* Your task
Restate exactly the lines below, from the one containing "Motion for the" through the final line, and leave out the pictures.

[Provided data Boundary: Start]

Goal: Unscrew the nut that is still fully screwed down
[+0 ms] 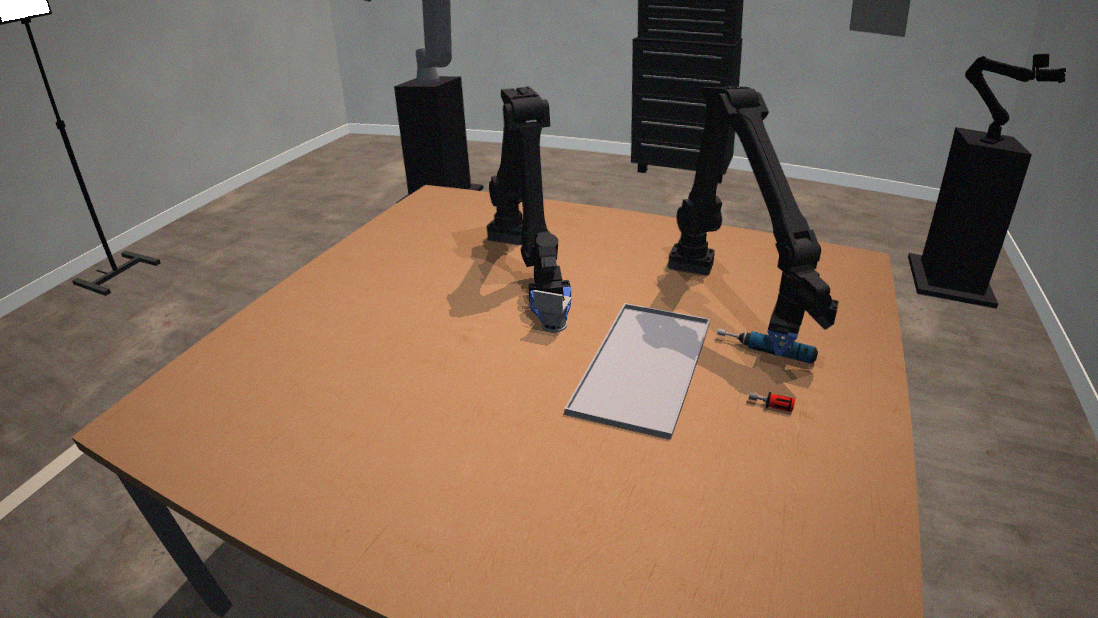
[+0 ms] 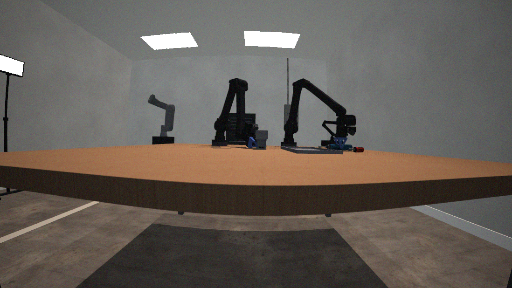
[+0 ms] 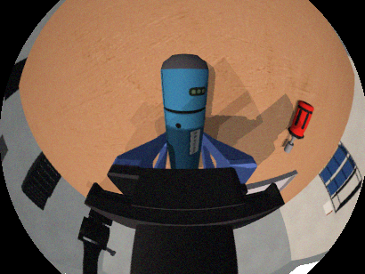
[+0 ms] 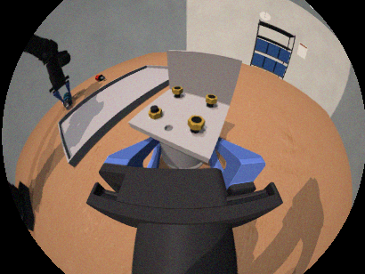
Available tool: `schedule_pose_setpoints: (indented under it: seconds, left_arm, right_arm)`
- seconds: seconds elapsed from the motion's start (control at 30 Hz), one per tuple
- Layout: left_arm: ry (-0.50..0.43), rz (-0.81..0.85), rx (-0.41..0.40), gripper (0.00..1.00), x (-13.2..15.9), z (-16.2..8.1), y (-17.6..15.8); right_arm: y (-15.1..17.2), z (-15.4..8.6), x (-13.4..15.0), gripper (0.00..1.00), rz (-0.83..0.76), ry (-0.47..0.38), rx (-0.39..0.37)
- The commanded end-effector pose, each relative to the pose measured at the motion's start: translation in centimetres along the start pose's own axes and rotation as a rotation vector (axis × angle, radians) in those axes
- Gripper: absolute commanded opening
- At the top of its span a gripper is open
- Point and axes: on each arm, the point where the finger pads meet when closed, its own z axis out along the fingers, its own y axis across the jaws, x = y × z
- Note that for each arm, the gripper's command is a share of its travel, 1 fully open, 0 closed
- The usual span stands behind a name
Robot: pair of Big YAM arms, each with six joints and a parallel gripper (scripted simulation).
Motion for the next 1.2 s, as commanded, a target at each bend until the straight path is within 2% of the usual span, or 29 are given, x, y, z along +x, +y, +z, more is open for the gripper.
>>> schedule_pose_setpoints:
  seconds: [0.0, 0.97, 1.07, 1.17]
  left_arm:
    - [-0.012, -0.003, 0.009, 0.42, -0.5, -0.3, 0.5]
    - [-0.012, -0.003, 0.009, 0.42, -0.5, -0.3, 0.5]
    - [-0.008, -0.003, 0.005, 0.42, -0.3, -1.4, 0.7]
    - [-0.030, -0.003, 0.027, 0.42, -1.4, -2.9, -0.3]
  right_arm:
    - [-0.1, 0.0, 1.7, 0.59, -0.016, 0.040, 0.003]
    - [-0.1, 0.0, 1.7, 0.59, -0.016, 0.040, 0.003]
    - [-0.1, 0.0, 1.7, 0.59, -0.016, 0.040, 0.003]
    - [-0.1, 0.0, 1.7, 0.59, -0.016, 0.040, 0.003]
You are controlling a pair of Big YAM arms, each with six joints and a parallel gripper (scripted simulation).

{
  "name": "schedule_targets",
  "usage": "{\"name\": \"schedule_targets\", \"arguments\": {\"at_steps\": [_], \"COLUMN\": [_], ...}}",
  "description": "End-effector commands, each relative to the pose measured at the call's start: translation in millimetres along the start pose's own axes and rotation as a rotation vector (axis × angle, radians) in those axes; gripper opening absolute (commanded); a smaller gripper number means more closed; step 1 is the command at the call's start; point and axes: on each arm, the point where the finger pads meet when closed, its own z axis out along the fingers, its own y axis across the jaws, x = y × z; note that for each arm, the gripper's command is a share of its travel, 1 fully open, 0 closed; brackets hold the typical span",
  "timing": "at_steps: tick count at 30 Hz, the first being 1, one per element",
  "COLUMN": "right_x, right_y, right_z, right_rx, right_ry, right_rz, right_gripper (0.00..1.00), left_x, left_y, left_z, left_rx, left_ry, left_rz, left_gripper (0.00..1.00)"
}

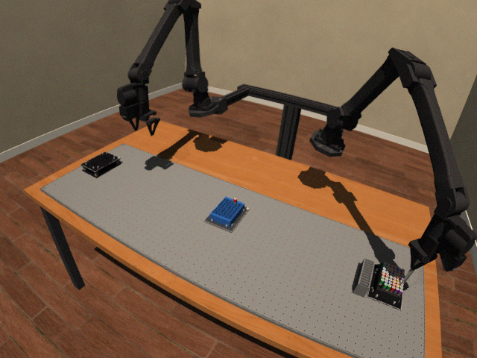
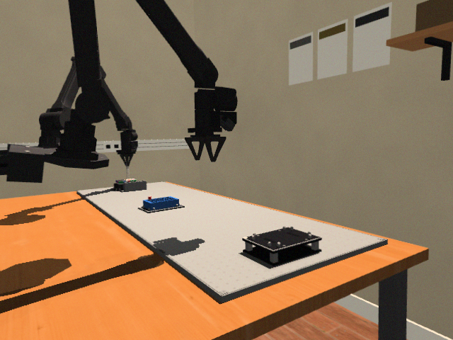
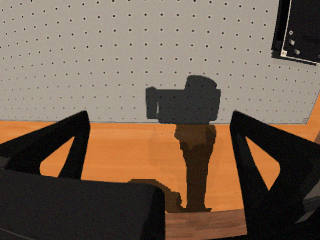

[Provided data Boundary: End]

* Written solution
Motion for the next 1.2 s, as commanded, a target at each bend until the straight path is within 2% of the usual span, or 29 are given, x, y, z along +x, +y, +z, more is open for the gripper.
>>> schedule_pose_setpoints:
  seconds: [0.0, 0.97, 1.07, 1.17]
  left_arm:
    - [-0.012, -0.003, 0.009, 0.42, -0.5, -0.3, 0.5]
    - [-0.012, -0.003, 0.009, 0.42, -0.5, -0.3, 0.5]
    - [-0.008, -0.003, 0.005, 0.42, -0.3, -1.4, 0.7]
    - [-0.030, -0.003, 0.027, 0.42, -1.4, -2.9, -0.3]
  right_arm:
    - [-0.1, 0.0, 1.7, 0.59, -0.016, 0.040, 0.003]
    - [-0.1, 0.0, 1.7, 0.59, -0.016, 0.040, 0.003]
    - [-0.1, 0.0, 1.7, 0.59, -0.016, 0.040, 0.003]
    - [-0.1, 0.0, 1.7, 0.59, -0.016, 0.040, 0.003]
You are controlling a pair of Big YAM arms, each with six joints and a parallel gripper (scripted simulation).

{
  "name": "schedule_targets",
  "usage": "{\"name\": \"schedule_targets\", \"arguments\": {\"at_steps\": [_], \"COLUMN\": [_], ...}}",
  "description": "End-effector commands, each relative to the pose measured at the call's start: translation in millimetres along the start pose's own axes and rotation as a rotation vector (axis × angle, radians) in those axes; gripper opening absolute (commanded); a smaller gripper number means more closed; step 1 is the command at the call's start; point and axes: on each arm, the point where the finger pads meet when closed, its own z axis out along the fingers, its own y axis across the jaws, x = y × z; note that for each arm, the gripper's command is a share of its travel, 1 fully open, 0 closed; brackets hold the typical span",
  "timing": "at_steps: tick count at 30 Hz, the first being 1, one per element",
  "COLUMN": "right_x, right_y, right_z, right_rx, right_ry, right_rz, right_gripper (0.00..1.00), left_x, left_y, left_z, left_rx, left_ry, left_rz, left_gripper (0.00..1.00)"
}

No further answer is needed.